Filter the records below for the word "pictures". Copy each line that holds it.

- PROVIDED RECORDS -
..............................

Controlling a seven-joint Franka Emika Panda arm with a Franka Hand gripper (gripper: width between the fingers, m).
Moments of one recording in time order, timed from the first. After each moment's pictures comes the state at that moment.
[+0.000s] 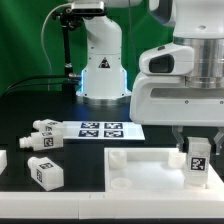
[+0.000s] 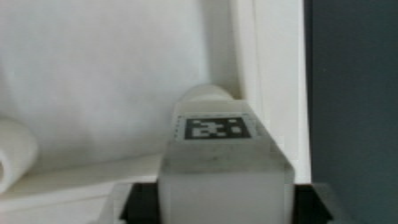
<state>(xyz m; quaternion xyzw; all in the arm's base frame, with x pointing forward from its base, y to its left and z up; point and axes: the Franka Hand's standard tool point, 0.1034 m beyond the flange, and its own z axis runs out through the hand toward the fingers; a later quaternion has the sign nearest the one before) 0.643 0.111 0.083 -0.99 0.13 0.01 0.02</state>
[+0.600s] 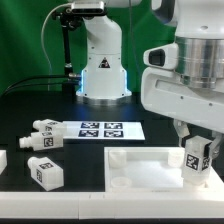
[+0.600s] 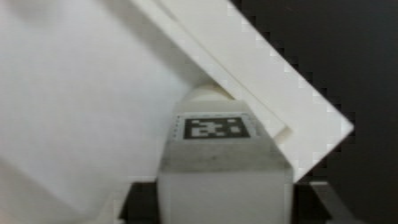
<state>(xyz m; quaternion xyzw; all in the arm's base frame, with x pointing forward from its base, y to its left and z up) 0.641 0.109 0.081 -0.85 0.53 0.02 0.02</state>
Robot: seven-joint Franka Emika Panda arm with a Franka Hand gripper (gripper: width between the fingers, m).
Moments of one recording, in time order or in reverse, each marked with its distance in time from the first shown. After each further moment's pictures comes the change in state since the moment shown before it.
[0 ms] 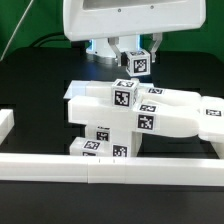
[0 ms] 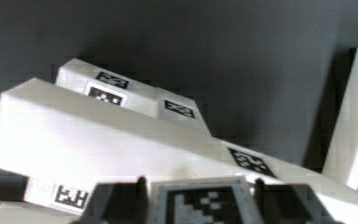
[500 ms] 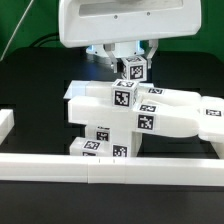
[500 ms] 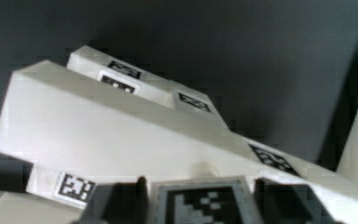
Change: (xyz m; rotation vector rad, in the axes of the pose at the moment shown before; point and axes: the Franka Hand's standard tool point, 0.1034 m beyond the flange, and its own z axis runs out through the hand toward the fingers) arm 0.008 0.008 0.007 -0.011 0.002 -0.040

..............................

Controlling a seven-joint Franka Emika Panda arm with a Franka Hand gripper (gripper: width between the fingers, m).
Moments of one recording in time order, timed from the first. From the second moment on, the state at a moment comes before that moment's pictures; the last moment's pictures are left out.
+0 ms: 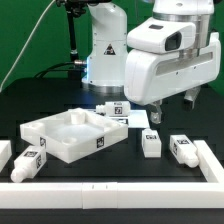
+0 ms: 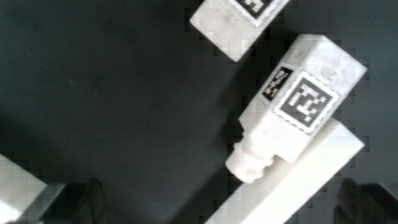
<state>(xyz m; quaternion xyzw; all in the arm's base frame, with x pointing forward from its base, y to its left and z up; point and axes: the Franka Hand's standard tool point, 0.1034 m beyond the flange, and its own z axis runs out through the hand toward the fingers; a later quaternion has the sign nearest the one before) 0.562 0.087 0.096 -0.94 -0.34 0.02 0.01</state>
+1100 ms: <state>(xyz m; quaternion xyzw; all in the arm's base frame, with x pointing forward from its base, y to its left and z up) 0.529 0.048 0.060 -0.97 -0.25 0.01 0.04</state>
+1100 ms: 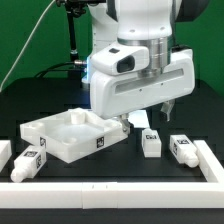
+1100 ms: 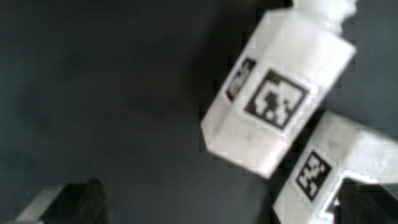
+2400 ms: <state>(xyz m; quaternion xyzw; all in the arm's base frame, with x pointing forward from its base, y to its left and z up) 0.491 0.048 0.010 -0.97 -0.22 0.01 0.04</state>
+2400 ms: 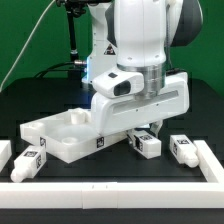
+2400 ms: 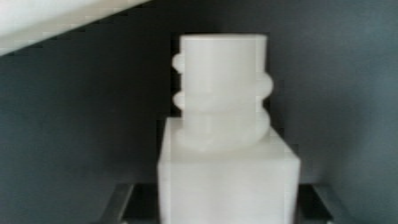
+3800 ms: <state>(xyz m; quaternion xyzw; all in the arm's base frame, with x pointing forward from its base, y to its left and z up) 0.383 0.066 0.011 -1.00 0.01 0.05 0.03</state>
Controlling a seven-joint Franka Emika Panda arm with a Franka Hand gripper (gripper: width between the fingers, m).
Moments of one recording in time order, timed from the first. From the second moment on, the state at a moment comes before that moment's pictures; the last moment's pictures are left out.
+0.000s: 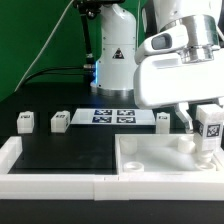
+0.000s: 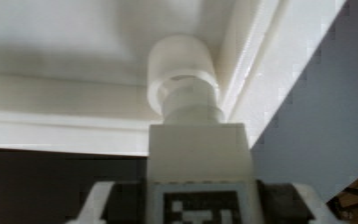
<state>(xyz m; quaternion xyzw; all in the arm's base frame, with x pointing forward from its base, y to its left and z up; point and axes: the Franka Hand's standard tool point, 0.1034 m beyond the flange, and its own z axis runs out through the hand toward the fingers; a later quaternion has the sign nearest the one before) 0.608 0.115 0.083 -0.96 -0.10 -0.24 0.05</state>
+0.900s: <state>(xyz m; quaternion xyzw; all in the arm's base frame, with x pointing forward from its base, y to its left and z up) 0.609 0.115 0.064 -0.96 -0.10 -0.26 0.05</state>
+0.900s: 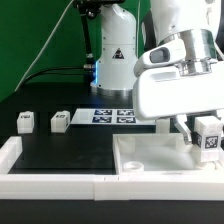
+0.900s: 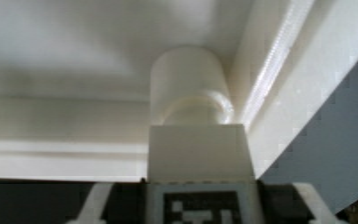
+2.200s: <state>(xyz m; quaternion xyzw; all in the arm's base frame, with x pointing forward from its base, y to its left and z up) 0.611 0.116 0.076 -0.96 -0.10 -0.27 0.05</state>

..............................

- ANSWER SPACE -
Moments of one recording in time order, timed from the first. After each moment's pictures comes the state at that moment.
Moments of one recording, in time order or in reverse, each marked with its distance in time from the first shown. After each further moment's pictures comes the change in state since the moment shown before it.
Moments of one recording in time order, timed from the first. From the second moment on, the state at a moment comes before that moment's pictures; the last moment's pictures are left out.
Moments of one recording in time order, timed from the first. From the second moment on, the state at a moment comes before that moment's pictures; the last moment's pictures are left out.

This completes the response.